The church was called “ekklesia”, the called out ones, or the gathered ones.  Luther said it is “sheep who hear the voice of the Good shepherd and follow him”.  Lately for some of us it seems to be Pastors whose job it is to train members to “pray, pay and obey”.  A while back a book was written that is hilarious and also very sad.  It is called “How To Be a Bishop Without Being Religious”.  It was written by Charles Merrill Smith

He gives Pastors the following advice……………

We can sum up the correct philosophy of church administration by setting forth two general principles for you to follow. If you let them shape your modus operandi success is bound to follow. They are: (1) Talk constantly about the democratic nature of the church’s organizational structure.  (2) So organize your parish that all really important decisions are made only by you.  Do not try to operate on either one of these principles without the other. If you utilize only number two (as many impatient and headstrong pastors do try to operate, always with disastrous results), you will soon acquire a reputation as a dictator, as overbearing and unreasonable. Such a reputation never helps a pastor in getting on with the Lord’s work.  Also, if you make no attempt to conceal the fact that you really run things, you will have no one else to blame when some plan or decision of yours backfires — as, sooner or later, it inevitably will. If you attempt to operate on principle number one, without including principle number two (as weak and indecisive pastors frequently do), you will exhaust your energies in the endless-effort to persuade pigheaded parishioners to make decisions any seeing-eye dog of average intelligence could tell at a glance are the right decisions.

A far cry from Bonhoeffer –

Because God has already laid the only foundation of our fellowship, because God has bound us together in one body with other Christians in Jesus Christ, long before we entered into common life with them, we enter into that common life not as demanders but as thankful recipients.
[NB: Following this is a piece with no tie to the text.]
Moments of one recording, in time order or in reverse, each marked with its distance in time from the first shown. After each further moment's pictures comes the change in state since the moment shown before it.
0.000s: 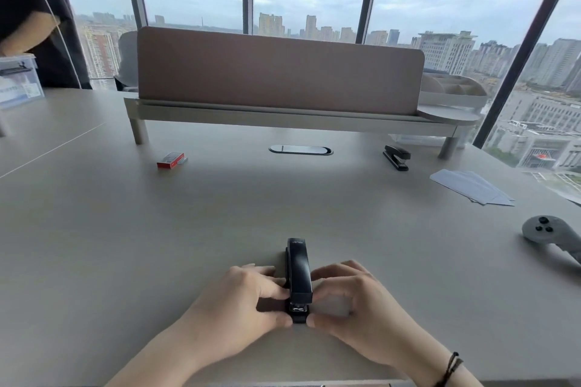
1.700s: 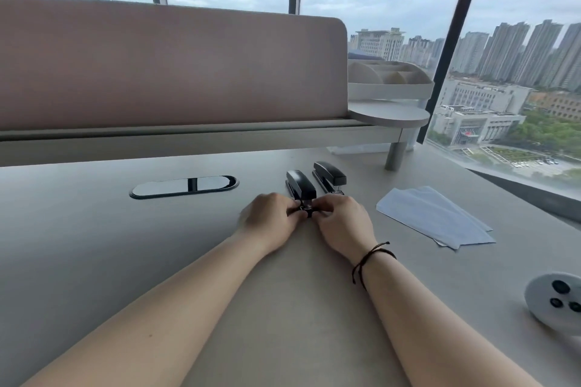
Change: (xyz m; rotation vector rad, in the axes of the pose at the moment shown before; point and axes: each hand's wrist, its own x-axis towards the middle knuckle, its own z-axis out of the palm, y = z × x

We thank God for what He has done for us. We thank God for giving us brethren who live by His call, by His forgiveness, and His promise. We do not complain of what God does not give us; we rather thank God for what He does give us daily. And is not what has been given us enough: brothers, who will go on living with us through sin and need under the blessing of His grace? Is the divine gift of Christian fellowship anything less than this, any day,even the most difficult and distressing day?